The "Committee on Urban Affairs" would be in a position to propose legislation to prevent proposals which might threaten the condition of our urbanity; proposals that, regardless of their attractive economic viability, could be looked at carefully to reveal their true nature and possible adverse long term effects. The results of such studies would not only be to pass laws to prevent the development of schemes which would threaten the viability of our cities, but to propose new schemes to better them; in short, they [the Committee] would save us from the utopian visions of egomaniacal architects, planners, or developers... or would they?
The obvious question which arises is as follows: If it is decided that a particular urban development model is not appropriate, what would this urban development department propose?

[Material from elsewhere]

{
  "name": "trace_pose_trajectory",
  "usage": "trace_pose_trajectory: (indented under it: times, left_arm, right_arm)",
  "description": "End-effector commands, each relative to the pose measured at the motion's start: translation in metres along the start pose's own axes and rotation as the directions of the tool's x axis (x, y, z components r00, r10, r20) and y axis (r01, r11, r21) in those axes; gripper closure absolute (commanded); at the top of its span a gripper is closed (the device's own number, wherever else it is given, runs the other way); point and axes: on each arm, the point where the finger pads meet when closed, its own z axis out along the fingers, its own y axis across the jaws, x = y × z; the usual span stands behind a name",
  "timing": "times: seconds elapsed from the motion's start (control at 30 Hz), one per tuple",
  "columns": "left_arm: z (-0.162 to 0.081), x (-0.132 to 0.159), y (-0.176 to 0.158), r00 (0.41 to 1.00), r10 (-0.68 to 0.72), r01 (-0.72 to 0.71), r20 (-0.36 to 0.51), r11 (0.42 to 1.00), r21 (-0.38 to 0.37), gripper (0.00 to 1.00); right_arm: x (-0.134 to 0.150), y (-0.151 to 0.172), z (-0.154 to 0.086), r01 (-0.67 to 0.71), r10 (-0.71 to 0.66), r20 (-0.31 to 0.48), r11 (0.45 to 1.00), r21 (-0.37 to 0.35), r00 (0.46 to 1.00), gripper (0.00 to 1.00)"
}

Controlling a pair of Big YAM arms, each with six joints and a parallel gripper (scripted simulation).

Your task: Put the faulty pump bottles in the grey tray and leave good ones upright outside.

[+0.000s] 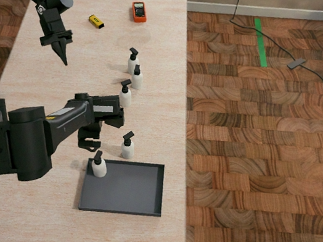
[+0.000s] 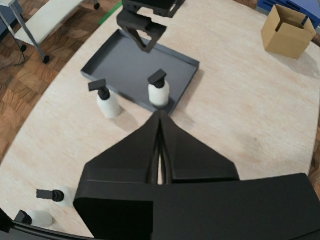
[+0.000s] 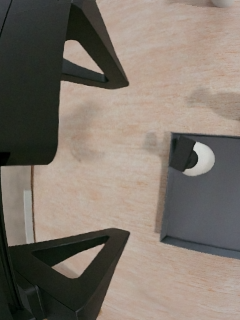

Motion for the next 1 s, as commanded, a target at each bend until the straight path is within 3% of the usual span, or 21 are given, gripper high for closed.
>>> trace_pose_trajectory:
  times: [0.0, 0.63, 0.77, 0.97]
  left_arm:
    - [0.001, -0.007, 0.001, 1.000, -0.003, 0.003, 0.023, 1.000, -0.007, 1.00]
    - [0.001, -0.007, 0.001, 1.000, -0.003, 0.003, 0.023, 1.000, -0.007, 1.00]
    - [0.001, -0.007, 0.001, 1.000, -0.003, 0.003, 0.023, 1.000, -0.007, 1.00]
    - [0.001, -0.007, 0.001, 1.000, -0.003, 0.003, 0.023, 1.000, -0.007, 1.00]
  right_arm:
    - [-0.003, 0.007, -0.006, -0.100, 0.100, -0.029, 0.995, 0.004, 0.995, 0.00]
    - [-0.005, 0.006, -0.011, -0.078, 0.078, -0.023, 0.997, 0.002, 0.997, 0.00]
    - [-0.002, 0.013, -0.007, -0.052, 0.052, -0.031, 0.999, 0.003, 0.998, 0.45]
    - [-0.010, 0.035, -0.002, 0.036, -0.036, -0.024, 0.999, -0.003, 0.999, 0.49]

In a sense, an urban theory or a development plan is proposed as a means to provide a vision to the growth and/or pruning of our built environment; a vision which undoubtedly aims toward improving quality of life of the inhabitants of the city. The notion of improving the quality of life on as large a scale as a city suggests that their is a list of desirable "abstract goods" so prevalent that agreement on them by the inhabitants of the city, would be unanimous (Popper, 355); this point gets to the notion that visions at the scale of a city have, at their core, a utopian aim of universal application and universal appeal. Karl Popper addresses the problem with these types of visions: "The whole method of first establishing an ultimate political aim and then preparing to move towards it must be futile if the aim may be changed during the process of its realization (360). If, as Popper suggests, abstract goods can not be agreed upon, then this "futility" is precisely what the "Committee on Urban Affairs" would be running up against.
When these "ideal goods" are proposed by individuals in our society, who pander to the masses in an effort to sell their ideas via the free market, I have established that under some circumstances, they have caused harm to our cities [vis a vis the pilfering of urban centers by shopping malls to cite one example]. The aim of the social program described above would be to protect the public from urban proposals or extra-urban proposals which would damage the viability of the city. It could be rationalized as another example of a government intervention to ensure the economic interests of the masses in an area where the free market needs tinkering with: i.e. monopoly breakups [Microsoft] and interest rate adjustments [Greenspan]. The danger here is that in ruling out some propositions and accepting others, this hypothetical committee would have the same power to steer the course of our cities as the capitalist machine presently does. As proposed above, the utopian aims of such a program, however thoroughly analyzed, may be just as dangerous to the city as the free market forces currently in affect.
The problem with such a committee, set up to analyze and then propose the best possible course for the development of the American city, is that in time the failure of these programs to reach an ideal model would result in the periodic reevaluation of the success of the existing model which would be under development [thus getting back to Popper's misgivings on this process]. This reevaluation would be followed by a revision based on the findings of each new study; the result of which is continuing change in ideology over time in a never ending search for the "right" solution. The virtue of such a solution will only approach "truth" in its power to be generally agreed upon; with the understanding that such an agreement is only temporary.
A Broadacre City scheme might be dismissed by this hypothetical panel of experts before the free market would give up on it. I posit that, despite my aversion to the whim of the free market ["the voice of the people"] this would not be an improvement; for if their really is something destructive about a particular urban vision such as Wright's in time the free market will rebound to propose a new solution: a viable solution "voted" for by the American people with their monetary support. Alternately, a "Committee on Urban Affairs" would only serve to increase the cycle of soon to be revised utopias. The success of our cities should be left in the hands of every man, woman, and child in America; we all should feel free to propose an urban strategy. If a brilliant idea is generated, which is sensitive to the current social and political movements of the time, it will, by the laws of the free market, rise into favor. The growing pains of successes and failures is, for better of for worse, intrinsic to our socio-economic and socio-political environment.
I have argued for smaller government... maybe I should have voted for George Bush last November.